Brian Martin, you might recall, has demonstrated his antivaccine proclivities disguised as “skepticism” about medicine and vaccines. He was the thesis advisor for Judy Wilyman, whose thesis was so full of antivaccine pseudoscience and quackery that it provoked outrage from real scientists and physicians the world over. Not surprisingly, antivaccine activists misrepresented criticism of Wilyman’s thesis as “suppression of dissent.” “Help! Help! I’m being repressed!” indeed.

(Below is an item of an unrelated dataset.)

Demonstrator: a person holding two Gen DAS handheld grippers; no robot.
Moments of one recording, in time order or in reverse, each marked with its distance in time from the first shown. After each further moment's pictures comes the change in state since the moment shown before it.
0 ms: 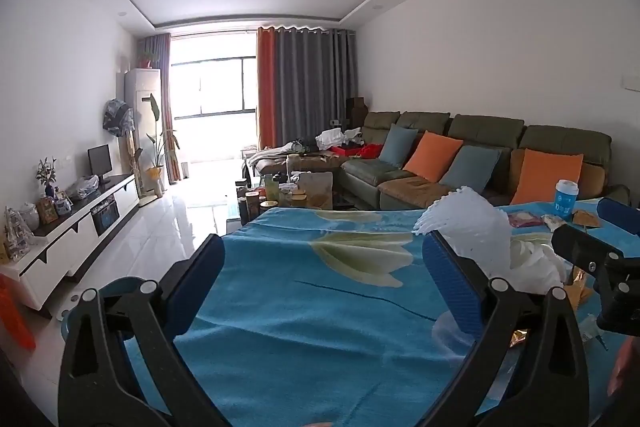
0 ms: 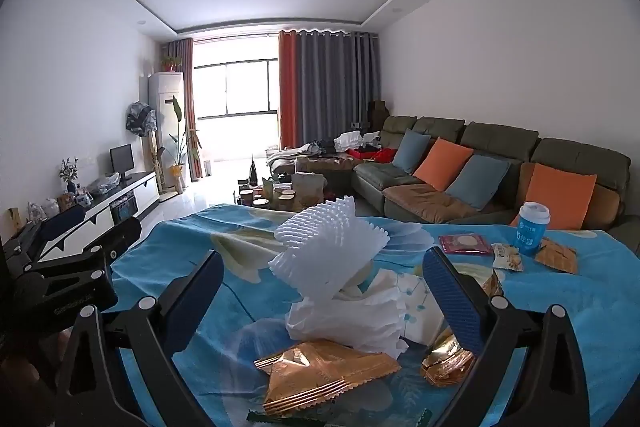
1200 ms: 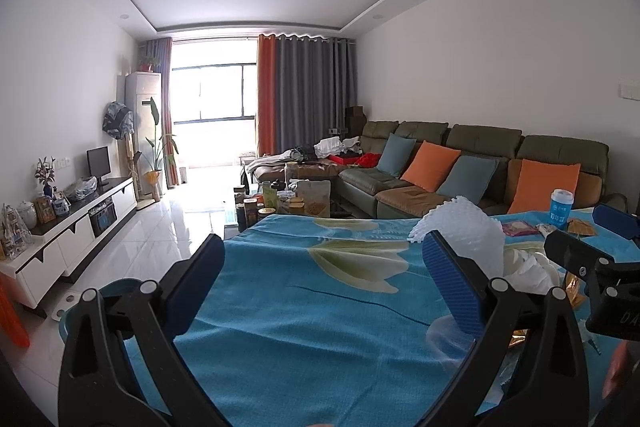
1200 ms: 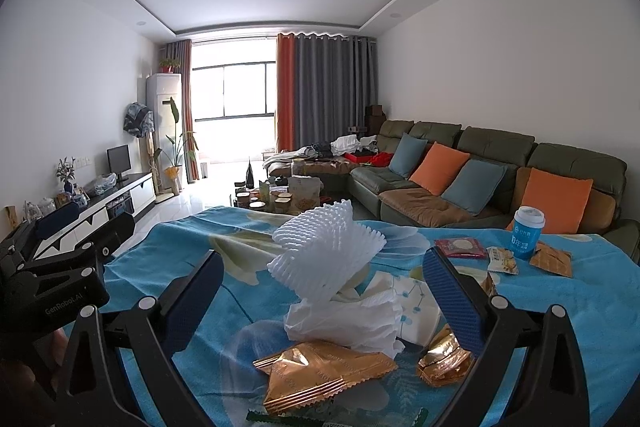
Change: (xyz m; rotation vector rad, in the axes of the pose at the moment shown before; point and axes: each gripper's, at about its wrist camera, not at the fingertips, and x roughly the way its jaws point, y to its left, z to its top) left arm -0.008 -0.002 0.002 -0.008 -0.028 -0.009; right arm -0.002 -0.002 0.002 -0.003 -0.015 -0.013
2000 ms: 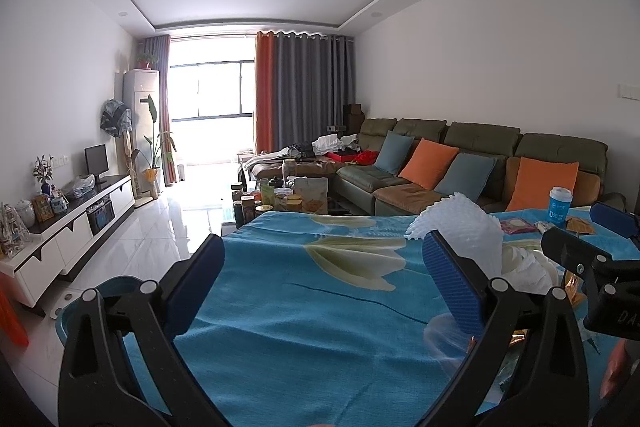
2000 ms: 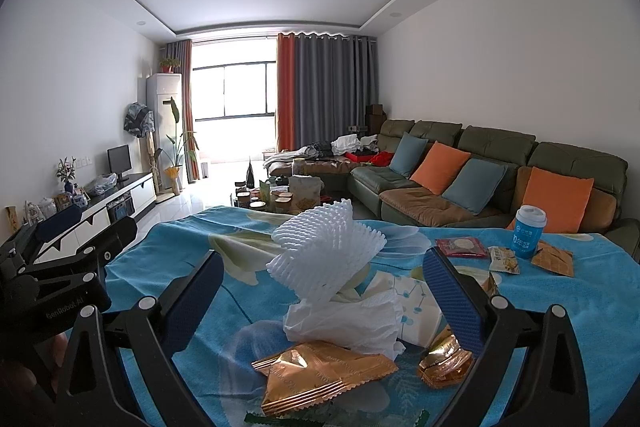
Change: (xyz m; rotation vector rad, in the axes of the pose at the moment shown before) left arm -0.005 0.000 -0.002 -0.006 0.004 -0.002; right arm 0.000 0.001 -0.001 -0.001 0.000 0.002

Chougule is basically a useful idiot for the antivaccine movement. He uncritically buys the utter BS that people like RFK Jr. are selling. After all, if you can’t (or refuse to) recognize RFK, Jr.’s stunt for what it is, a rather obvious con designed to promote his fundraising, then you’re not so very smart after all. That’s always the problem, too. Hard core antivaxers like RFK Jr. and his ilk lay down this story that they are “vaccine safety activists” when everything about their history belies that claim, and seemingly well-meaning but clueless celebrities like Robert De Niro become vaccine-averse and then ultimately fall into the antivaccine orbit, often becoming antivaxers themselves. Meanwhile, useful idiots in the press still fall for the con, years after it should have become obvious that it’s a con. The two then combine to amplify the antivaccine message, leading parents who lack the scientific background to recognize the pseudoscience and nonsense for what they are and might also be predisposed to accept the fear mongering based on distrust of pharma or government, to become vaccine averse and, in the worse case scenario, antivaccine themselves. Whether RFK Jr. truly believes he is “not antivaccine” and is in fact “fiercely pro-vaccine,” I don’t know. Probably he does. But there’s nothing to test him—really test him—on that now, as his youngest child is now a teenager and we don’t know if he would vaccinate a young child. My guess is that, as is so often the case, if the rubber could hit the road again and RFK Jr. had an infant, he wouldn’t vaccinate. Why? Because he really is antivaccine.